The data:
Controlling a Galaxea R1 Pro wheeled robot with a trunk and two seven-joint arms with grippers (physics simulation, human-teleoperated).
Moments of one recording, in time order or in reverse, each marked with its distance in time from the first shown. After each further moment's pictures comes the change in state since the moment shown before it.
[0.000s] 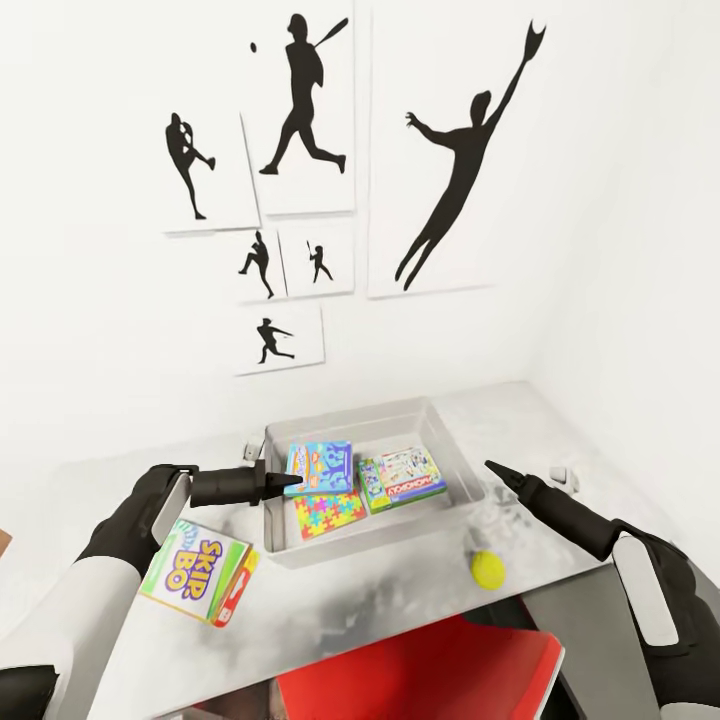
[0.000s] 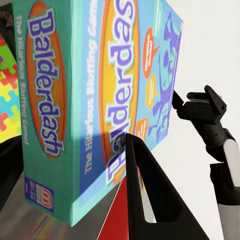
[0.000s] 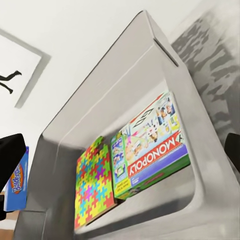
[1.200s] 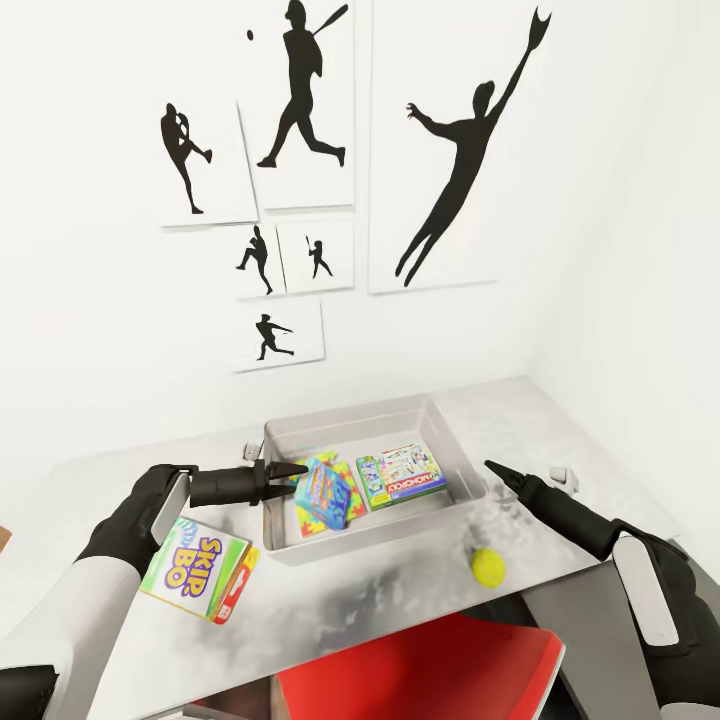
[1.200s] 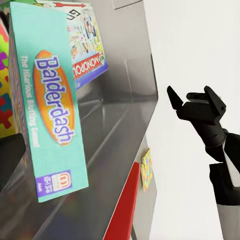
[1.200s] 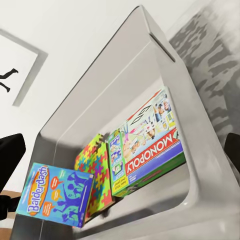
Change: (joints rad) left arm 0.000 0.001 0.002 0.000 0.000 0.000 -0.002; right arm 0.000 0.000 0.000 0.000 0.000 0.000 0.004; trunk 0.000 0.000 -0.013
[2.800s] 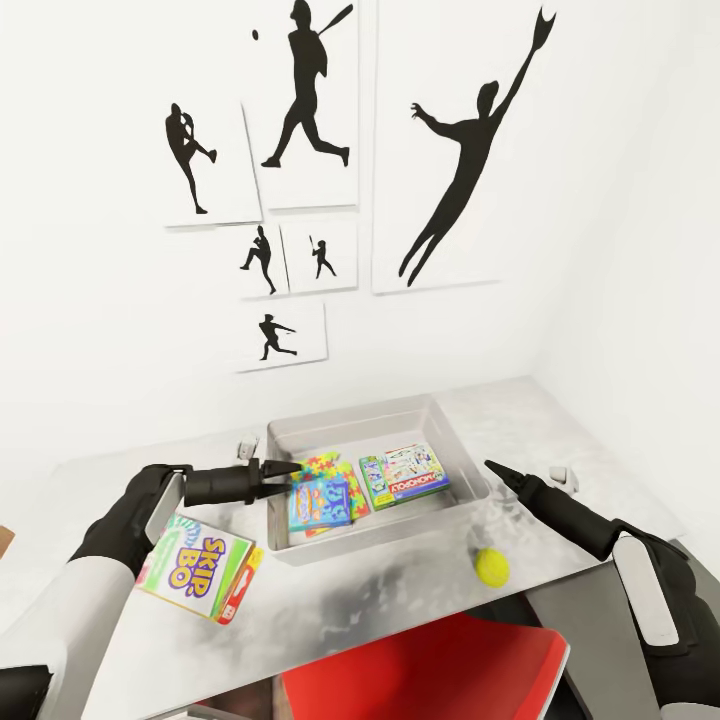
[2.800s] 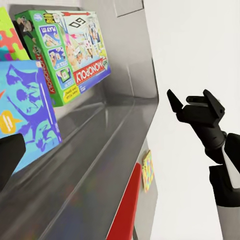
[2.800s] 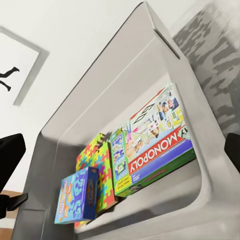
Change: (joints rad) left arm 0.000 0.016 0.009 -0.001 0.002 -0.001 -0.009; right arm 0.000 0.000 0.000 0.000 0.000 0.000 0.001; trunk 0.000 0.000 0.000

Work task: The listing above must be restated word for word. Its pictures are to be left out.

Answer space:
Controlling a Galaxea R1 Pro wheeled robot with a trunk and two seven-joint arms with grippers (physics simulation, human-teleoperated).
Moments of one recording, in time order or in reverse, each marked with its distance in time from the first shown. After each further moment's pictures comes the change in state since the moment shown before it.
[0.000s] 
[0.000s] 
[0.000s] 
[1.200s] 
[1.200s] 
[1.200s] 
Change: (joints rad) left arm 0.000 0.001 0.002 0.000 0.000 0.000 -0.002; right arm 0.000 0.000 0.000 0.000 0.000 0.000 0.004; trunk 0.000 0.000 -0.013
[2.800s] 
[2.800s] 
[2.800s] 
Change: (joints rad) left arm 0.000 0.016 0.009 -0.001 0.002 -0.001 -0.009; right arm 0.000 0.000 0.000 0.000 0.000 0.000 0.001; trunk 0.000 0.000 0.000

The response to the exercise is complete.